Small traditional poultry producers and growers who use glasshouses could find their businesses under threat from EU rules lumping their businesses into the same pollution control bracket as power stations, the NFU warned today.

The new proposed revisions to the IPPC include:
• Reducing the current IPPC thresholds from 40,000 to 30,000 for laying hens, 24,000 for ducks and 11,500 for turkeys. This would mean smaller free-range and organic poultry farms would be included and increase costs to a sector already burdened with rapidly rising feed and fuel bills;
• Lowering the thermal input threshold from 50 to 20 megawatts, which would bring a significant part of UK glasshouse production within the scope of the new directive;
• A new provision which would extend the measures relating to the spreading of pig and poultry manures to manures spread by third parties.

NFU poultry board chairman Charles Bourns said he feared the increase in administration and costs incurred by some seasonal producers if the IPPC threshold revisions got the go ahead could be the last straw for some smaller farms.

“At a time when turkey production is already declining, yet consumer demand for home-reared birds is on the up, it seems madness to be increasing thresholds which could see many small producers, including free-range and organic, going out of business,” he said.

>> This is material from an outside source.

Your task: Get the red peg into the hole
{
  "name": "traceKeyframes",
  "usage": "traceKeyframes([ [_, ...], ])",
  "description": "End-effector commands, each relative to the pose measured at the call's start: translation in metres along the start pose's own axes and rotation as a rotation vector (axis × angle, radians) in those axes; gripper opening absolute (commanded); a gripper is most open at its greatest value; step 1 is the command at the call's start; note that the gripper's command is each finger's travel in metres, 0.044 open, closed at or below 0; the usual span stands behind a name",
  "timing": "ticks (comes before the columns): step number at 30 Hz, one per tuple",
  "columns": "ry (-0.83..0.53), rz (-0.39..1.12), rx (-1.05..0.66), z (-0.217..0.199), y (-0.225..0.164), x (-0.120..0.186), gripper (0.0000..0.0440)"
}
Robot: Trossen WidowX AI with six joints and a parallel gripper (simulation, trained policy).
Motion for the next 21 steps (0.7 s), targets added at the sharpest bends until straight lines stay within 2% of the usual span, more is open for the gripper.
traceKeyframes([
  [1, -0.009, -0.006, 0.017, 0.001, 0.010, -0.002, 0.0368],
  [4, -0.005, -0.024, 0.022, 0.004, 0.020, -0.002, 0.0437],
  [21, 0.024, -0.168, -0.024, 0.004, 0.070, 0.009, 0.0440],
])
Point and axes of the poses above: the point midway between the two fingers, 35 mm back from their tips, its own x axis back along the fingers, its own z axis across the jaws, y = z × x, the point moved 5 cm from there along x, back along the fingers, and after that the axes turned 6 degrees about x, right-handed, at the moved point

“Extending IPPC controls to third party spreading of manures would be costly and jeopardise arrangements between neighbours. We have been lobbying hard in Brussels to influence the discussions taking place in the EU Commission about the proposals and will continue our efforts to get them changed.”

Notes to editors:

1. The Integrated Pollution Prevention and Control Directive (IPPC), called PPC, in England and Wales, was introduced in August 2000 to minimise pollution from various industries. Businesses covered by the Directive are required to hold permits, for which there is a significant charge.